PROBLEM TO WORK ON -
Using the data that follows, return exactly the lines from the one that contains "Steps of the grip" through the one that contains "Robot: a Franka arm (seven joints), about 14", ends included.

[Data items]
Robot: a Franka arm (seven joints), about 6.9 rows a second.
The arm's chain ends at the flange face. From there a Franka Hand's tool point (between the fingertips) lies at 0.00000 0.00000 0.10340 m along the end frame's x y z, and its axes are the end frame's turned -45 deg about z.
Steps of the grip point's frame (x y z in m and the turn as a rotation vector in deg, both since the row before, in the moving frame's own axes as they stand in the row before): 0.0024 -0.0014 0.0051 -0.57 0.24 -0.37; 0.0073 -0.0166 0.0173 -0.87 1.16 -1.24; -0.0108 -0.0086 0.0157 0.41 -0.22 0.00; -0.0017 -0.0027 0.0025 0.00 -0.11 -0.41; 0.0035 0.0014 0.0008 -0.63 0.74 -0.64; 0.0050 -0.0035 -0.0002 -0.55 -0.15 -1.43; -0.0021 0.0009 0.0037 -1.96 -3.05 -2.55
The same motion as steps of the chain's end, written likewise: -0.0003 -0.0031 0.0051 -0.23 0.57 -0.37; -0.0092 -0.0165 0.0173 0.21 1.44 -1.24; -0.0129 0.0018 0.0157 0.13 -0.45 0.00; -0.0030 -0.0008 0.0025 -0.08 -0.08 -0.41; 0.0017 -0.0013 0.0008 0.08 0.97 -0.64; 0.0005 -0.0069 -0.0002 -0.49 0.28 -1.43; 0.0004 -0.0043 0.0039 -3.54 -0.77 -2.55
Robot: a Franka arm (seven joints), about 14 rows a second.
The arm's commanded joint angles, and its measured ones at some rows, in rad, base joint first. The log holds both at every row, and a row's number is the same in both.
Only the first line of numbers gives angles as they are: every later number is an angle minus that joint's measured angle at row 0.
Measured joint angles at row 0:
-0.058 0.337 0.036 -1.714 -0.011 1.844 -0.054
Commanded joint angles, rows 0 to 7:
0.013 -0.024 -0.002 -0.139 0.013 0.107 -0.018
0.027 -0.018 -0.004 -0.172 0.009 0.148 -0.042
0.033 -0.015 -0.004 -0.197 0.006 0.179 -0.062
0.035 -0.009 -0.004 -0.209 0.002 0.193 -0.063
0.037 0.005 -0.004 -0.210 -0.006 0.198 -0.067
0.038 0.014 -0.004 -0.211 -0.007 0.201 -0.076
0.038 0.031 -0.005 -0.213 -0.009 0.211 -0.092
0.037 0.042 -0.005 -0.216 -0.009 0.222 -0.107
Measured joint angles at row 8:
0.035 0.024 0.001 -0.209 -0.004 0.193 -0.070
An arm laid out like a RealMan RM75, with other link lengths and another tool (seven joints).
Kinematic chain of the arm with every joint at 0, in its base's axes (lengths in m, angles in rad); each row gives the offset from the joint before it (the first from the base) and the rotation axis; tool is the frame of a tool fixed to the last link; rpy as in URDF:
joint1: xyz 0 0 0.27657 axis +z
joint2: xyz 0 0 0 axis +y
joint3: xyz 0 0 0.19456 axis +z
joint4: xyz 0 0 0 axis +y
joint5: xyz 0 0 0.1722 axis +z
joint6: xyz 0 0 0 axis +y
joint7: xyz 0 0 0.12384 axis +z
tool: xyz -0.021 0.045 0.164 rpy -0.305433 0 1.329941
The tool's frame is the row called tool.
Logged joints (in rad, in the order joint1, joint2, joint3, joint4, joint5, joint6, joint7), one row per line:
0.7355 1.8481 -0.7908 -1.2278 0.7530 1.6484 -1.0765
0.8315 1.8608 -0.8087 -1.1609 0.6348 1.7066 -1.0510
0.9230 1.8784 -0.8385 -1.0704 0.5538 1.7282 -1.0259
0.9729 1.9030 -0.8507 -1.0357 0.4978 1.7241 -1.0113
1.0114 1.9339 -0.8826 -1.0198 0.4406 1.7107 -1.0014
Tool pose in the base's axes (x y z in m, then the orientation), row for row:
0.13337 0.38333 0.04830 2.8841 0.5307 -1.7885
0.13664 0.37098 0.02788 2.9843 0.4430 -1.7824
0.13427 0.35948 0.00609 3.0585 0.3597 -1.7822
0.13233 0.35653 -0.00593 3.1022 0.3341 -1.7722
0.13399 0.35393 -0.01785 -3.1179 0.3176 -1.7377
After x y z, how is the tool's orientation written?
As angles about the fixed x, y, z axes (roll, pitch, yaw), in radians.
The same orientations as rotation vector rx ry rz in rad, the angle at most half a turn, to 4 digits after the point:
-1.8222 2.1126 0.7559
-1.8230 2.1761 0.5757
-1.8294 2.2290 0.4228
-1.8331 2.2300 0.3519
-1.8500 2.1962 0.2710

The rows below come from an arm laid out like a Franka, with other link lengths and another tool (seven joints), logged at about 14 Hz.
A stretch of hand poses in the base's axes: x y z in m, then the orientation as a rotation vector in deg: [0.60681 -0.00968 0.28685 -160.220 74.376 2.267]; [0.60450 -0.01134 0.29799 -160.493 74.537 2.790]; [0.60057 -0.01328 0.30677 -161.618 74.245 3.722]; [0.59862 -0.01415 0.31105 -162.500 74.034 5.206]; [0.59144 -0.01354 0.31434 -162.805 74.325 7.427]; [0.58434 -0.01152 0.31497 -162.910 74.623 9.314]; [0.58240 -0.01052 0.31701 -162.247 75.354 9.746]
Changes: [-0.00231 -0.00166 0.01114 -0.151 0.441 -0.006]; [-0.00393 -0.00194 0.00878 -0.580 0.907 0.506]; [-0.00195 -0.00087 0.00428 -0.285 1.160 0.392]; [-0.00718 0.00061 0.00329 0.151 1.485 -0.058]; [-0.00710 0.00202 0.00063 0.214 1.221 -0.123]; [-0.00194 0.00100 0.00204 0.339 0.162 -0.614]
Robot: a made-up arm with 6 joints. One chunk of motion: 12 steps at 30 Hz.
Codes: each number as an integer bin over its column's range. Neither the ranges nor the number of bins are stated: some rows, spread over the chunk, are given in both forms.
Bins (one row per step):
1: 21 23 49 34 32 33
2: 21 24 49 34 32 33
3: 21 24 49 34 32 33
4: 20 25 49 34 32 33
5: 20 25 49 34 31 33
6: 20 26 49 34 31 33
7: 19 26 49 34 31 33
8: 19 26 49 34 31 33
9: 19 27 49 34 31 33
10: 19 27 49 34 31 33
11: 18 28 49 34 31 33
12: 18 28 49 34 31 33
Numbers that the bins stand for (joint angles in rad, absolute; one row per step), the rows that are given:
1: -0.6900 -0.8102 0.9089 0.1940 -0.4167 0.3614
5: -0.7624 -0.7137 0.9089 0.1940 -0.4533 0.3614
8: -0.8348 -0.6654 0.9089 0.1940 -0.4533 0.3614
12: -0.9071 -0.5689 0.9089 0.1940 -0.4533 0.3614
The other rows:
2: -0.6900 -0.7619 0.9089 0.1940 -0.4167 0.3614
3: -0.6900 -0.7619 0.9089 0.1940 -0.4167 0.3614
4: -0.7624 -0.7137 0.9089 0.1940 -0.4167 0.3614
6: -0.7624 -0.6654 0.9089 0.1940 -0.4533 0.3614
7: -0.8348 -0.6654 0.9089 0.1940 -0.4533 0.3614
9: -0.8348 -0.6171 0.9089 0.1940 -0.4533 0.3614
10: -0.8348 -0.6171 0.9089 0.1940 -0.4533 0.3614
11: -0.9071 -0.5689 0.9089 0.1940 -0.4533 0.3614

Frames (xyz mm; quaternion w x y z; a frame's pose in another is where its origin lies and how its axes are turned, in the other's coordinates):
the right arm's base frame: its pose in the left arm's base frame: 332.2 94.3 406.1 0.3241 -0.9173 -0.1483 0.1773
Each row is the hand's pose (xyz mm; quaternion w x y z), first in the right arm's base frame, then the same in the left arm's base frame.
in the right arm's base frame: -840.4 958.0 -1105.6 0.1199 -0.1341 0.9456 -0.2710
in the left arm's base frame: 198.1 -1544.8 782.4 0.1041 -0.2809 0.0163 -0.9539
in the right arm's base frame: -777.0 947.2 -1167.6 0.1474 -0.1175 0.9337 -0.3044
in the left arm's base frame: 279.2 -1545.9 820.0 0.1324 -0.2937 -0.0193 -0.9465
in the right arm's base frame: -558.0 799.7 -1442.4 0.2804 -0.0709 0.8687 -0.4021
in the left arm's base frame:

SOLUTION FOR THIS EXERCISE -
Steps of the grip point's frame (x y z in m and the turn as a rotation vector in deg, both since the row before, in the moving frame's own axes as they stand in the row before): 0.0024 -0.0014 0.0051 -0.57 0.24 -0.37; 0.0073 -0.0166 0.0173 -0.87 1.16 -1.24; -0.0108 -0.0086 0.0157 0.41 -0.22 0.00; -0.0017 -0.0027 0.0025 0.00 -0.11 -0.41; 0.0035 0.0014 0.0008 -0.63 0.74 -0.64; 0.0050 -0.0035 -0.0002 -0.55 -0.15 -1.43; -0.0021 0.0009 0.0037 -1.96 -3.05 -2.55
The same motion as steps of the chain's end, written likewise: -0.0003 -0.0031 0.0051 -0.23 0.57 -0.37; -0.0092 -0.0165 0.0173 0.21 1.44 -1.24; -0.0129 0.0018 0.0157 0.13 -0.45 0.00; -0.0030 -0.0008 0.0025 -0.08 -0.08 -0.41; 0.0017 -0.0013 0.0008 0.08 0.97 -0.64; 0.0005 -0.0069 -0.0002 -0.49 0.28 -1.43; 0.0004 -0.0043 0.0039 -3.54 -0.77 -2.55
Robot: a Franka arm (seven joints), about 14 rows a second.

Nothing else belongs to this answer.